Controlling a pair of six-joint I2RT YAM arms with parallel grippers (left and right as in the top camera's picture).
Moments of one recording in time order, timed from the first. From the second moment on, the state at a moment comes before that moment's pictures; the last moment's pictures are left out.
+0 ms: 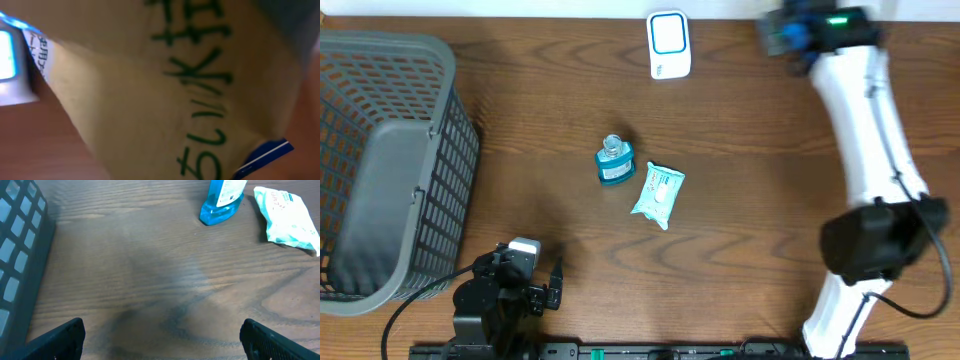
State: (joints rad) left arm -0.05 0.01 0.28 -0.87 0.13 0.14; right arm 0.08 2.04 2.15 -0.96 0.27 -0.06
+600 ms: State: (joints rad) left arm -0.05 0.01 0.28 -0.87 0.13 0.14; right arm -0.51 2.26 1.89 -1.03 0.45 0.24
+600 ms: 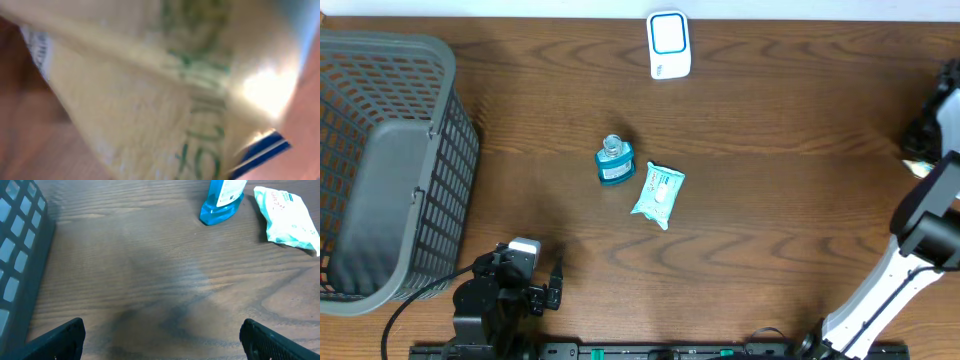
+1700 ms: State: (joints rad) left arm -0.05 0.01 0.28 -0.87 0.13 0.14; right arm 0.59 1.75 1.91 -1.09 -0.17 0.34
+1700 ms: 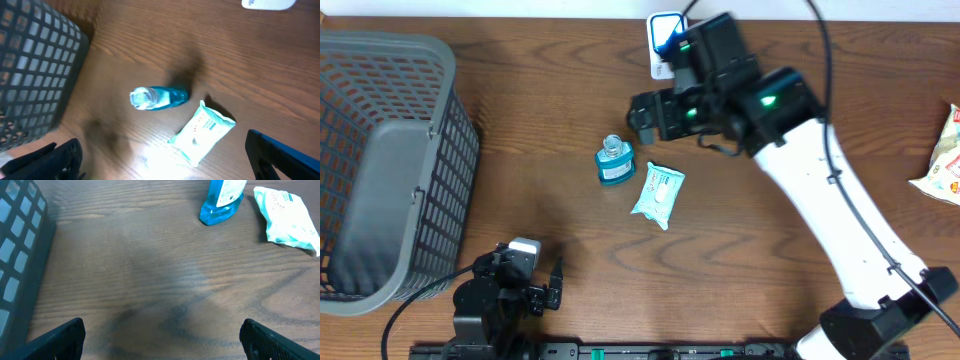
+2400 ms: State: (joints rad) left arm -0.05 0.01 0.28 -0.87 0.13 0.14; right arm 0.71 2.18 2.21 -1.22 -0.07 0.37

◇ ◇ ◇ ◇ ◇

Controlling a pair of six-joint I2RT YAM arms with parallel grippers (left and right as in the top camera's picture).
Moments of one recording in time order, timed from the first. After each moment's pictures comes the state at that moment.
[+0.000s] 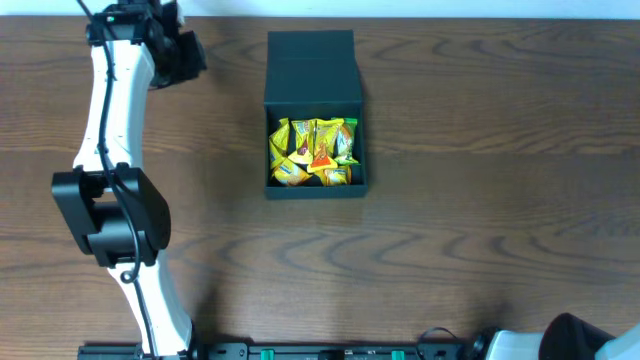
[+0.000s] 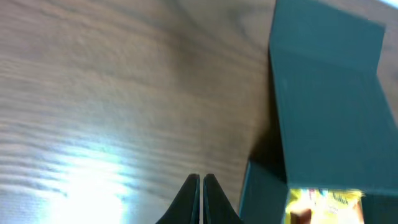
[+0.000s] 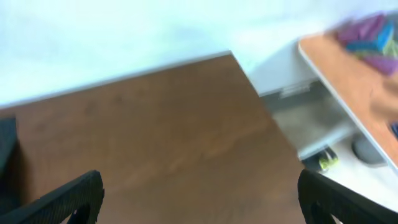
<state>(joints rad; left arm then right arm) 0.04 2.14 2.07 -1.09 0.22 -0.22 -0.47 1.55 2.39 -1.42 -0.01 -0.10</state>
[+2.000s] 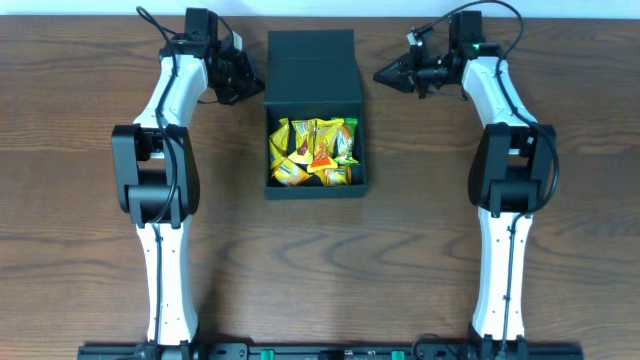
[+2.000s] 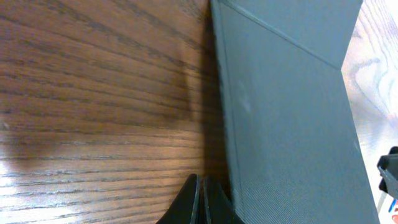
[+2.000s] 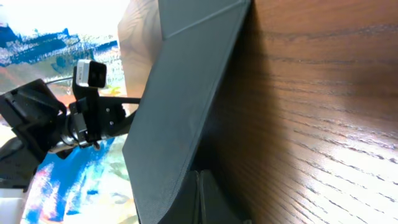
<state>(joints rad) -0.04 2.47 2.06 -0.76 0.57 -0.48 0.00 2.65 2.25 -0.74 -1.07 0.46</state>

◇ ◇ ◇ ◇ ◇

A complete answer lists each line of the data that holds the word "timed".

RESPONSE BELOW:
Moments of one recording in time order, timed from the first. From the second moment on, the state at a moment comes before that moment's pictures; the last moment's pictures are left out.
Moments of one recording in time order, timed from the first. After each moment's pictures comes the state at that moment.

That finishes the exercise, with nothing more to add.